Exercise:
All that is wanted is an exact copy of the lines below, starting at the one that contains "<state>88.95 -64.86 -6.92" and running to the end.

..........

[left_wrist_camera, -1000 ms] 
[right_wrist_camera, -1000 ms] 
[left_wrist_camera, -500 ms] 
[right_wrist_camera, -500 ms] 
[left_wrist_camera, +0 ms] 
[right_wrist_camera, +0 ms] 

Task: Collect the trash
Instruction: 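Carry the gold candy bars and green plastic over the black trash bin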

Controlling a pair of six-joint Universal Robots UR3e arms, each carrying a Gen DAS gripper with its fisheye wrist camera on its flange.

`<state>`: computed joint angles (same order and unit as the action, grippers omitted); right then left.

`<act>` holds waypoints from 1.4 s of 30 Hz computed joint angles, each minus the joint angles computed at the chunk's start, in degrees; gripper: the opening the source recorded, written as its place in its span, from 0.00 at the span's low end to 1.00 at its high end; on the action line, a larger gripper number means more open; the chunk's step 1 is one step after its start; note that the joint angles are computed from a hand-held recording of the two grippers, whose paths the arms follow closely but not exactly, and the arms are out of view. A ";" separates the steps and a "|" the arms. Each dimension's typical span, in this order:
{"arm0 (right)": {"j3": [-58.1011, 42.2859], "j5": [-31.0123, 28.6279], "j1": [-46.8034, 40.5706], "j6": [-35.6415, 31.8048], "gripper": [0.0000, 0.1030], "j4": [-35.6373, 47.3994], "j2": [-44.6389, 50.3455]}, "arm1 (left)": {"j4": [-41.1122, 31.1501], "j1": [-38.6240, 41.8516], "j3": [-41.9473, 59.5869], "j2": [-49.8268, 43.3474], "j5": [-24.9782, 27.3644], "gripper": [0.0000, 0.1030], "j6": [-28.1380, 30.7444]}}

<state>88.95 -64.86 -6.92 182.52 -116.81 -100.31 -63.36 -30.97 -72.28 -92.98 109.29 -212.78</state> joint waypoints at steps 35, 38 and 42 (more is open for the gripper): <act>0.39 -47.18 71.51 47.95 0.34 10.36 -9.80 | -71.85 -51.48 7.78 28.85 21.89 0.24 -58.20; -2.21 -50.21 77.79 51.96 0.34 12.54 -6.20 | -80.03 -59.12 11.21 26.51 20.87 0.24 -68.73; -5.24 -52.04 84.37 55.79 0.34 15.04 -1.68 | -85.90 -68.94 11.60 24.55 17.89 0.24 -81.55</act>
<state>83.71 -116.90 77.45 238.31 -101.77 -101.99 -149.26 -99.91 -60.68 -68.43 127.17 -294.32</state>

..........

Reply:
<state>88.95 -64.86 -6.92 182.52 -116.81 -100.31 -63.36 -30.97 -72.28 -92.98 109.29 -212.78</state> joint waypoints at steps 35, 38 and 42 (more is open for the gripper): <act>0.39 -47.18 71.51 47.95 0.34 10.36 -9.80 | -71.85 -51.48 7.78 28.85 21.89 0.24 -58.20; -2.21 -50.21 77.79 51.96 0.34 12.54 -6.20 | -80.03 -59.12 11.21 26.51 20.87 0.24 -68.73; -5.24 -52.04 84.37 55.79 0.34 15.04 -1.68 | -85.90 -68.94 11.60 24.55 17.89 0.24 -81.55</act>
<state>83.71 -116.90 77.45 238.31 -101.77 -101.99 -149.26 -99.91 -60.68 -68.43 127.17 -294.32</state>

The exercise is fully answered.